CBMR continues to operate hotel
The Elevation Hotel and Spa in Mt. Crested Butte is currently stuck in a court-induced limbo because the owner of the building, Sunvest Communities, is having financial trouble.
Crested Butte Mountain Resort chief executive officer Ken Stone says Sunvest “got upside down on [the Elevation]. The court has put it in receivership… It will take quite a while to sort through everything.”
Stone says CBMR will continue to manage the building as a hotel, including the Elevation Spa and 9380 restaurant, until the financial situation with Sunvest is settled, which could take several months.
Receivership is an alternative to bankruptcy, where a court appoints a “receiver” to take charge of a company’s assets and administer them as the court directs. Receiverships are sometimes used to liquate a company’s assets to solve debt, but in other cases they are used to resolve disputes between company directors and shareholders. Receiverships do not apply to individuals.
The actual “receiver” in this case is unknown, but Stone says Wells Fargo is taking claim to the Elevation Hotel as the bank that originally issued the loans Sunvest used to purchase and remodel the building.
Based in Hallandale, Fla., Sunvest USA purchased the Club Med building for an undisclosed price in June 2006. Sunvest specializes in converting hotel properties into condominiums. They immediately began a $25 million renovation of the entire building, including adding kitchenettes, flat-screen TVs and high-end furnishings in each of the building’s 262 residential units. The renovations were split into two phases, and units finished during the first phase went on the market last year.
Prices ranged from about $380,000 for studio apartments to $775,000 for a two-bedroom. All of the units came with a deed restriction that limited the amount of time an owner could occupy the unit during a year, and unoccupied units would be left open for hotel rental use.
Local real estate agent Channing Boucher says only seven of the units actually closed at sale. At one point, he says, Sunvest indicated there were soft contracts on 200 of the building’s units. “They told me they had over 200 contracts going… If all those had gone through it would be a no-brainer. There would be no receivership,” he says.
Boucher believes many of those potential buyers pulled out of the deal last fall after lending giants Fannie Mae and Freddie Mac placed tough new restrictions on their condominium loan packages. With a large amount of debt and very few people investing in the property Boucher says, Sunvest “just imploded.”
“The biggest concern is not so much who is going to own the building, but who is going to manage it?” Boucher says. “Who is going to take over and run this hotel?”

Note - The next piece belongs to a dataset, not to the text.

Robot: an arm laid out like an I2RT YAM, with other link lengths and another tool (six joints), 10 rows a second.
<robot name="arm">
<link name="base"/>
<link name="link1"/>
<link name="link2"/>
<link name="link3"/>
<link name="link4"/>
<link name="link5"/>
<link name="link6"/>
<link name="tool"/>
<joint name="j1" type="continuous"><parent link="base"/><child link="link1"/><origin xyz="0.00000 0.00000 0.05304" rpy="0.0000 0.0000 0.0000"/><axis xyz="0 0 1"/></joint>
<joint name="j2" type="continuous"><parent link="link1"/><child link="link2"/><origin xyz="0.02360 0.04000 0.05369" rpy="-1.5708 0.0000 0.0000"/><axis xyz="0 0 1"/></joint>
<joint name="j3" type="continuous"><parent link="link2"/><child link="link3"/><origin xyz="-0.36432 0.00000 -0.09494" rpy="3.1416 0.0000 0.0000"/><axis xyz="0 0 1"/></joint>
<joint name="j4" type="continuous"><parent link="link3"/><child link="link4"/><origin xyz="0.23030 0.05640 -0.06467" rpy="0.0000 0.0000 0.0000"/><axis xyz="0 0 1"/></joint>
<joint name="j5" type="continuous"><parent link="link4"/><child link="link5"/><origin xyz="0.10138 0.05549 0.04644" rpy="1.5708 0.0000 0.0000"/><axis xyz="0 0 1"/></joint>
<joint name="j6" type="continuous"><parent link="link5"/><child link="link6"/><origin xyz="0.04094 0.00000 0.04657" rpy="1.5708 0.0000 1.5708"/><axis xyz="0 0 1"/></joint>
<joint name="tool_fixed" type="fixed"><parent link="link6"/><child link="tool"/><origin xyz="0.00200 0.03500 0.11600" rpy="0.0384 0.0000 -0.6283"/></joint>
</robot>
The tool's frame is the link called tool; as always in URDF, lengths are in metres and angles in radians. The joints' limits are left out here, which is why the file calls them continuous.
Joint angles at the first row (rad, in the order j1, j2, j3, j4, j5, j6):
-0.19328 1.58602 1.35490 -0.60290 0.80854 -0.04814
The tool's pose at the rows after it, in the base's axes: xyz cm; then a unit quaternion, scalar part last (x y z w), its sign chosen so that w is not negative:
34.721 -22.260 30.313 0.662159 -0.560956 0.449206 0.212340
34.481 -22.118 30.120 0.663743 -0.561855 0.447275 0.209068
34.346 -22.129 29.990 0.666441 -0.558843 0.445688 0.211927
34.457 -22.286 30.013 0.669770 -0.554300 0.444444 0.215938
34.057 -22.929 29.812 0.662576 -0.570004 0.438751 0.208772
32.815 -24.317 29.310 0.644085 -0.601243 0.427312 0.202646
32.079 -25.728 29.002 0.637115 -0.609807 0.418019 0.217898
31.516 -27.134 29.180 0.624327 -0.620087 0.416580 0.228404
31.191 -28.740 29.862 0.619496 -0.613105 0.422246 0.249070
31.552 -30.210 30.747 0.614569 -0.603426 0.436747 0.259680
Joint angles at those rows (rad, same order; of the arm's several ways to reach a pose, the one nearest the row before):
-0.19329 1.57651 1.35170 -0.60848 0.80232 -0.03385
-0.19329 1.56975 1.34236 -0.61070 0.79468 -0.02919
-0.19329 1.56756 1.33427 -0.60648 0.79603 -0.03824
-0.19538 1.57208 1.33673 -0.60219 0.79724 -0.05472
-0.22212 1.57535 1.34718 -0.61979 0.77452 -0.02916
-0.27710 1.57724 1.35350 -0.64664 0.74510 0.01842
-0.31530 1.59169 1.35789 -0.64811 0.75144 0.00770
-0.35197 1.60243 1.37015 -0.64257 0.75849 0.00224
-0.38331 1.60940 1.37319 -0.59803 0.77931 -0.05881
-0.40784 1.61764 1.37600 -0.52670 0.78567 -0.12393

CBMR has been managing the hotel since Sunvest purchased the building from Club Med. Stone says CBMR has had an agreement in place with Sunvest to purchase all of the building’s commercial spaces, including the restaurant and spa areas. But Stone says that deal never closed, and while CBMR is still interested in the commercial areas, Stone says its just one more thing that remains to be worked out in the receivership process.
Boucher says he believes the bank will ultimately continue to have CBMR operate the Elevation as a hotel. “It’s a situation where everyone is in a wait and see mode… It makes things confusing for guests and it hurts the image of Crested Butte,” he says.
Stone says it could be several months until the matter is settled. In the meantime, he says, CBMR will continue to operate the building as a hotel while it is under receivership. “We’re staying in as the management company. We will continue to operate it as a hotel as we move forward.”
Representatives of Wells Fargo denied comment on this article, citing a policy to keep their customer’s business confidential.
It is unclear whether any of Sunvest’s other properties are affected. The company’s website has been off-line over a week, and Louis Birdman, CEO of Sunvest, declined comment on this article. No other information on the financial status of Sunvest was available in the national news media.